Should i learn Dask or do the same thing?? What is the advantage of moving towards using dask despite its greater complexity?

2 Likes

The dask will only run faster if you have really big computational tasks, because there the work can be done in ~10 (depending on your CPU) parallel processes, rather than threads. But this does give a lot of overhead, if you have small tasks then you’re probably better off with your current implementation which has a lot less overhead.

For me another reason to use dask is that you can very easily use the same code but run your webapp and your dask cluster on separate machines.
I plan to host my panel application on microsoft azure, but if you host there and choose hardware sufficient for the heavy computation stuff you will pay a lot of money for hardware that most of the time will be doing nothing.
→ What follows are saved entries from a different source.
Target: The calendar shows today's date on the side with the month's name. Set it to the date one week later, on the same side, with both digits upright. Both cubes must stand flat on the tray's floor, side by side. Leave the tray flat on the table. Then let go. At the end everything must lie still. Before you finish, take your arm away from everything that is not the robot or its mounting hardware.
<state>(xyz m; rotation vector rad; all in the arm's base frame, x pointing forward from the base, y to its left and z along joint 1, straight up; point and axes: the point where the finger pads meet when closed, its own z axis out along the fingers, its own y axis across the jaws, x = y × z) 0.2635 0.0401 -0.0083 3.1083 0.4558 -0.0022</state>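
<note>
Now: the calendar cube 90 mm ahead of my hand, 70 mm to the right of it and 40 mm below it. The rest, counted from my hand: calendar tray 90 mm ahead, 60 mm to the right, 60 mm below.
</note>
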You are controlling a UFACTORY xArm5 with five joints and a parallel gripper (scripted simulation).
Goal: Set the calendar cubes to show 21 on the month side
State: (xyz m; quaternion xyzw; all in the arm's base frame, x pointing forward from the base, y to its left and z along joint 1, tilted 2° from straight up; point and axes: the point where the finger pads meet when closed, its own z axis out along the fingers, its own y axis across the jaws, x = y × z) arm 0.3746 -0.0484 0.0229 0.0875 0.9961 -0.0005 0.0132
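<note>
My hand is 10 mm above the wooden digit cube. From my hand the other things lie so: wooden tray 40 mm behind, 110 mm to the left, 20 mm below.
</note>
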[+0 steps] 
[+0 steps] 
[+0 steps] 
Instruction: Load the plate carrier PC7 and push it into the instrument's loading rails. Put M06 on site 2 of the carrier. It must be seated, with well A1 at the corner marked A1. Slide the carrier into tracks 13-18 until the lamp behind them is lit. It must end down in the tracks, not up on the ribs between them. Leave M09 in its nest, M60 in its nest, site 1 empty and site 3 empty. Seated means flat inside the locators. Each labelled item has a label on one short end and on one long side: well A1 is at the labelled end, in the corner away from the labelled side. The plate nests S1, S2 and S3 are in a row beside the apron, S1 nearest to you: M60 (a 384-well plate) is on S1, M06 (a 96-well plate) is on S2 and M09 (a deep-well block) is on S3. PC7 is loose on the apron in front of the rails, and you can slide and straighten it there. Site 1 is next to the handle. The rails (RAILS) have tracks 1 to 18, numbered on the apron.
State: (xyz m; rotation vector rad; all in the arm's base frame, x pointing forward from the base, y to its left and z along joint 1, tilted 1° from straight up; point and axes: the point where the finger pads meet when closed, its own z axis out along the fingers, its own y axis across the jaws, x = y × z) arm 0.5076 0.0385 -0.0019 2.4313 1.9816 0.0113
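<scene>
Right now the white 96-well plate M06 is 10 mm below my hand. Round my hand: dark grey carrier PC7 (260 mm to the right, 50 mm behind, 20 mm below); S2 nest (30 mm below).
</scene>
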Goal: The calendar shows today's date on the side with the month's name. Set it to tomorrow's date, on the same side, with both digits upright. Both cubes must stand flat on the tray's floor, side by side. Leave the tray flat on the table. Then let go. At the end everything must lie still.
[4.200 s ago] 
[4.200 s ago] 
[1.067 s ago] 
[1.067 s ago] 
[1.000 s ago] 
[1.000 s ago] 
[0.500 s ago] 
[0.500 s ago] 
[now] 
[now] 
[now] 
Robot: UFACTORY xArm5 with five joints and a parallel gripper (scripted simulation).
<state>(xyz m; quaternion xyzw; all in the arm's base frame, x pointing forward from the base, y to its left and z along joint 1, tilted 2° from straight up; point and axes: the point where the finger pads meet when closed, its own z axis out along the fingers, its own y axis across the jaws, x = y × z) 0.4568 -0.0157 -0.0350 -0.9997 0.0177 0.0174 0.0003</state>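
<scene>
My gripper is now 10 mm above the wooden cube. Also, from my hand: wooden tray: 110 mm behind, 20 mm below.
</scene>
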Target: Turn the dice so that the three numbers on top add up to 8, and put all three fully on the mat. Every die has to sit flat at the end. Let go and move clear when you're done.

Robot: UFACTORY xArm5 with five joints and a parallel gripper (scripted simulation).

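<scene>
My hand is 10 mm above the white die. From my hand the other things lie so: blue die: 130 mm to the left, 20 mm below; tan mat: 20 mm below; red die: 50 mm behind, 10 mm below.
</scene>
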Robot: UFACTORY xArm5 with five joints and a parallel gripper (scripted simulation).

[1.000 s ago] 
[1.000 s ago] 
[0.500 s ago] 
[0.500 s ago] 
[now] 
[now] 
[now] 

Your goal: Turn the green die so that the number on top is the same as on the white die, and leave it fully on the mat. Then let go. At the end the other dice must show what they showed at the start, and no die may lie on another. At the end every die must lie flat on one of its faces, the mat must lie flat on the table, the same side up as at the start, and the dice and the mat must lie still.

So then by separating both you can rent minimal hardware to keep the GUI responsive and then elsewhere on azure host the Dask part where you can pay per CPU/GPU cycle.

But this is all still very much in the stage of this is the plan, I havent yet started putting dask/panel on azure.

3 Likes

Thanks for the detailed answer!!!

For now I am just playing on my laptop but at some point we will implement it on our local server with IIS. I will try to test Dask at that time.

1 Like

Sure, here’s a crude example of live BTC/USDT price data via API:

Just change the emitting code in notebook 1 to this:

import requests, json, time

while True:
    # Crude example for live data
    r = requests.get("https://www.binance.com/api/v3/avgPrice?symbol=BTCUSDT").text
    r = json.loads(r)
    # response only contains avg price of last 5min, so let's add the current timestamp
    df = pd.DataFrame({"date":pd.datetime.utcnow(),
                       "price":r["price"]},index=[0]).set_index("date")
    df.price = df.price.astype(np.float64)
    
    # Emit to stream
    source.emit(df)
    
    # Wait 50ms due to API limit
    time.sleep(0.05)

This will just get the avg price for the last 5min every 50ms

Then, in notebook 2, change the example df to contain the price & date label, with the corresponding dtypes, and use the hv.Curve plot instead:

# Example df for buffer
df = pd.DataFrame({"date":np.array([],dtype="<M8[ns]"),
                   "price":np.array([],dtype=np.float64),
                   }).set_index("date")

# Buffer that updates plot
buffer = Buffer(data=df)

# Some example curve plot
dmap = hv.DynamicMap(hv.Curve, streams=[buffer])

Result:

This is the easiest example I could think of for live data via API.
Please let me know how I could help if you want to put this in the gallery/docs.

~Fred

1 Like

Thanks for that example!
I had issues with add_next_tick_callback. So, this helps! : )

I’m using dask because I want to separate the data collection/processing from the charting.